L'arrêt Goodwin du 27 mars 1996 rendu par la Cour européenne consacre le principe de la protection des sources journalistiques. Il rappelle que la liberté d'expression est – comme nous en sommes tous d'accord – l'un des fondements essentiels d'une société démocratique, et que les garanties à apporter à la presse revêtent une importance particulière. La protection des sources des journalistes demeure l'élément fondamental pour rendre effective cette liberté de la presse. En effet, l'absence de protection pourrait dissuader les personnes détentrices d'informations d'aider la presse. Or, on le sait, le journalisme d'investigation a permis de faire émerger de nombreux scandales contemporains de corruption au niveau local, l'affaire Clearstream étant le plus marquant peut-être.
Ainsi, il est nécessaire de garantir une certaine sécurité – une sécurité certaine, devrais-je dire – aux journalistes afin qu'ils continuent à nous fournir des informations précises et fiables. La société a le droit d'être convenablement informée. Attention toutefois à ne pas confondre : je ne parle pas de la divulgation d'informations privées en toute impunité ! La vie privée de chacun est une affaire personnelle et personne ne doit être autorisé à y fouiller, sans y avoir été autorisé.
Le projet de loi qui nous est ici proposé n'est pas à la hauteur de la réglementation européenne, il est même très en deçà. La définition du journaliste protégé est très large et pose donc problème.
Je cite l'article 1er, alinéa 6 : « Est considérée comme journaliste, au sens du premier alinéa, toute personne qui, exerçant sa profession dans une ou plusieurs entreprises de presse ou de communication au public par voie électronique, y pratique, à titre régulier et rétribué, le recueil et la diffusion d'informations au public. »
Cette définition renvoie en partie à l'article L. 761-2 du code du travail, qui dispose que le journaliste professionnel est celui qui a « pour occupation principale, régulière et rétribuée l'exercice de sa profession dans une ou plusieurs publications quotidiennes ou périodiques, ou dans une ou plusieurs agences de presse, et qui en tire le principal de ses ressources ».
Ces définitions laissent de côté un bon nombre de personnes qui pratiquent une activité journalistique mais qui n'ont pas forcement la carte de presse. Je pense notamment aux correspondants de presse régionale, aux écrivains-journalistes occasionnels qui dévoilent des scandales, aux pigistes. Pourquoi ces personnes n'auraient-elles pas aussi le droit à la protection de leurs sources, puisqu'elles participent à l'information du public ?

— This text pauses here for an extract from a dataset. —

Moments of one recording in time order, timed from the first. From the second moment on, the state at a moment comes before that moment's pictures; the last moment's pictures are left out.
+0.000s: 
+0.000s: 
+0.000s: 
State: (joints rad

Toutefois, la réflexion ne s'achève pas là. En effet, il ne faut pas envisager l'activité journalistique en se référant à la personne identifiée qu'est le journaliste, mais bien comme un réseau de professionnels. Ne faut-il pas protéger les collaborateurs des journalistes qui ont accès aux sources et qui participent au travail d'investigation ? Les opérateurs de télécommunications détiennent eux aussi des informations. Ont-ils le droit de ne pas les communiquer ? Sans protection juridique, ne deviennent-ils pas un moyen de lever le secret des sources ?

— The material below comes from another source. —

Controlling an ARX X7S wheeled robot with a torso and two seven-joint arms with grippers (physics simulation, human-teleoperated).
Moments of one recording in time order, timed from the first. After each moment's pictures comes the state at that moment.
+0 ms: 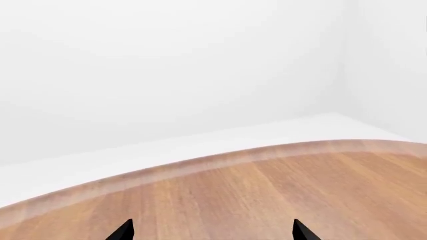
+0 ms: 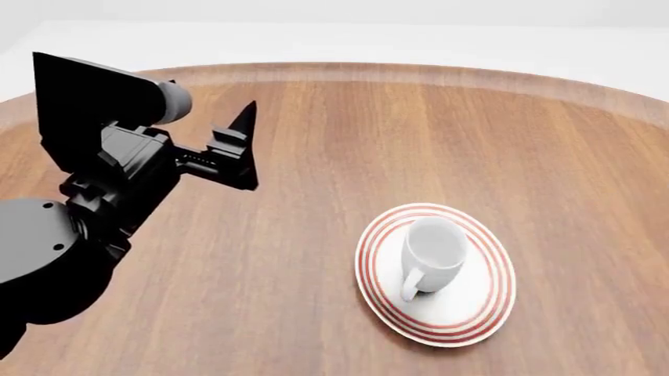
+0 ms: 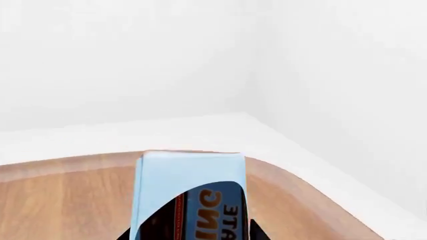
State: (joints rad) left arm -1.27 -1.01 1.08 0.47 -1.37 -0.21 -0.61; right arm 2.29 1.57 -1.88 -0.74 1.76 0.33 1.31
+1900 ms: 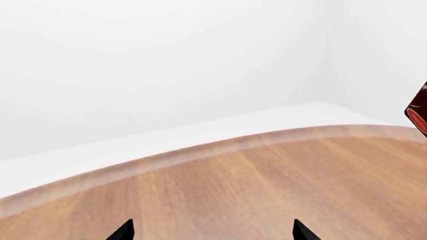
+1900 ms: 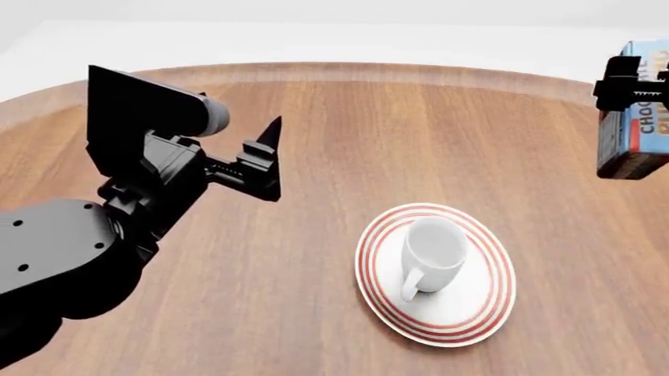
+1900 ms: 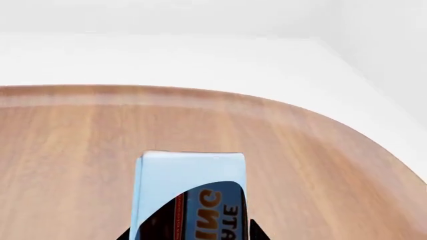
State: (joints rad) left arm -1.26 -0.93 1.10 0.43 -1.34 -0.25 -0.59; right arm 1.81 0.74 -1.59 0.97 1.51 0.51 0.15
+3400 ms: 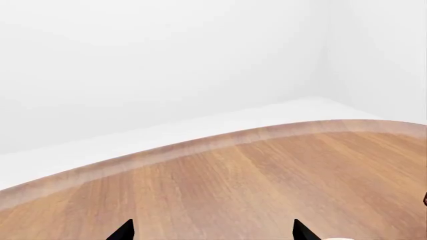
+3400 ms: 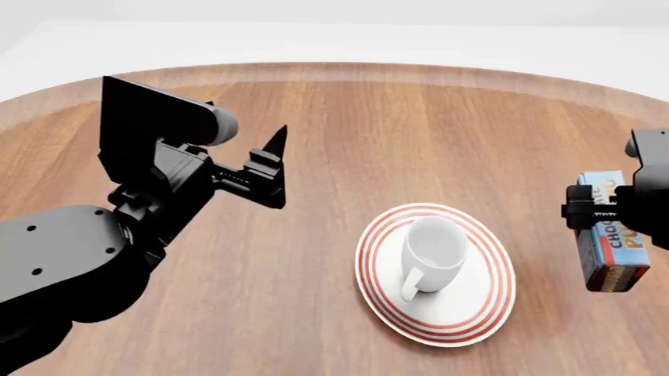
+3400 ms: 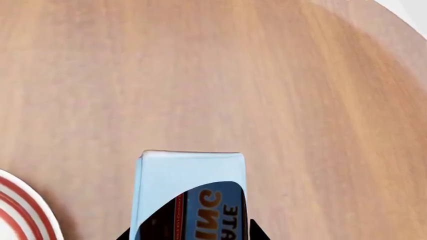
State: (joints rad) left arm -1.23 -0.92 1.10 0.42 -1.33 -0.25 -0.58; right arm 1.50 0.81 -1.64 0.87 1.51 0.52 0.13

Ainsi, vous l'aurez compris, l'enjeu n'est pas la protection des personnes, mais la protection des sources. Pour les socialistes, toutes les personnes ayant accès aux sources doivent être protégées et ne pas être inquiétées si elles refusent de communiquer leurs sources. Il faut penser la « source » comme un objet indépendant, juridiquement protégé, et non comme la propriété d'une personne qui serait dotée d'une protection.
Maintenir le projet de loi en l'état actuel, c'est ouvrir la porte à des dérives importantes. Notre rôle de législateur est de poser des garde-fous. Ici, le garde-fou proposé par les socialistes, consiste à donner une définition large, mais précise, des personnes bénéficiant de la protection des sources. Ainsi, toute personne, y compris les directeurs de publication et les collaborateurs contribuant à la collecte, à la rédaction, à la production, au stockage et à la diffusion d'informations par le biais d'un média, serait protégée, garantissant le secret total des sources journalistiques.
La protection du secret des sources journalistiques mérite des précisions, qui, seules, seront garantes de sa mise en application. Sans ces précisions, sans ces garanties, nous ne pourrons pas voter le projet de loi. (Applaudissements sur les bancs du groupe socialiste, radical, citoyen et divers gauche.)